Chandrayaan-3: India could become fourth country on the moon after rover launch

Watching crowds cheered on as India successfully launched its own mission to the moon. ITV News' Ellie Pitt reports


An Indian spacecraft has blazed its way to the far side of the moon.

Chandrayaan-3, the word for “moon craft” in Sanskrit, took off from a launch pad in Sriharikota in southern India on Friday with an orbiter, a lander and a rover - a demonstration of India’s emerging space technology.

The space agency hopes it will be a more succession mission than nearly four years ago, when Chandrayaan-2 lost contact after its lander crashed.

The newest spacecraft, which is unmanned, is set to embark on a journey lasting slightly over a month before landing on the moon’s surface later in August.

Thousands of Indians cheered outside the mission control center. Credit: AP

Applause and cheers swept through mission control at Satish Dhawan Space Center, where the Indian Space Research Organisation’s engineers and scientists celebrated as they monitored the launch.
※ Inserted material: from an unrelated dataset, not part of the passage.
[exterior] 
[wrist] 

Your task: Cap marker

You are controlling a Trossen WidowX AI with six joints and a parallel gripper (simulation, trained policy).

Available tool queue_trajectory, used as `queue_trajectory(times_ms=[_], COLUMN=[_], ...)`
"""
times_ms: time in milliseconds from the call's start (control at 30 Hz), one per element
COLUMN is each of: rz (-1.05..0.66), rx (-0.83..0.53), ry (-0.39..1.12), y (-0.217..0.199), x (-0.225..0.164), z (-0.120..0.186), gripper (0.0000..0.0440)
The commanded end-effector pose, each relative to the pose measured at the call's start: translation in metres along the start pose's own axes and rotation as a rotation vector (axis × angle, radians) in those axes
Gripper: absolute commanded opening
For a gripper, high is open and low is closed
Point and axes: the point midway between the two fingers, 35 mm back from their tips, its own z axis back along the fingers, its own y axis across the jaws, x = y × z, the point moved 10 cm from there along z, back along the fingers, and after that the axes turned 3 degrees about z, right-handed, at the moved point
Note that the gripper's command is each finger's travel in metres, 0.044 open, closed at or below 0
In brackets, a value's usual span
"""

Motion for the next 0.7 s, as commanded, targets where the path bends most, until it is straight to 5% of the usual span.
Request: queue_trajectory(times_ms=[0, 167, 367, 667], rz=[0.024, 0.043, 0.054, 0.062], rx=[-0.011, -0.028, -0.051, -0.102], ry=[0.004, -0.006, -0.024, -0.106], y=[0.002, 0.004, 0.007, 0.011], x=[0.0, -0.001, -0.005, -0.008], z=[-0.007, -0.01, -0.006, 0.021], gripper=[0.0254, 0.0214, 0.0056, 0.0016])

Thousands of Indians cheered outside the mission control center and waved the national flag as they watched the spacecraft rise into the sky.

“Congratulations India, Chandrayaan-3 has started its journey towards the moon,” ISRO Director Sreedhara Panicker Somanath said shortly after the launch.

A successful landing would make India the fourth country - after the United States, the Soviet Union, and China - to achieve the feat.

Minister for railways, communications, electronics and information technology Ashwini Vaishnaw called the craft the "soaring pride of India."

The country's previous attempt to land a robotic spacecraft near the moon’s little-explored south pole ended in failure in 2019.

It entered the lunar orbit but lost touch with its lander that had crashed.

According to a failure analysis report submitted to the ISRO, the crash was caused by a software glitch.

The $140-million (around £106m) mission in 2019 was intended to study shadowed moon craters that are thought to contain water deposits.

Mr Somanath said the main objective of the mission this time was a safe and soft landing on the moon.

He added the Indian space agency has perfected the art of reaching up to the moon, "but it is the landing that the agency is working on."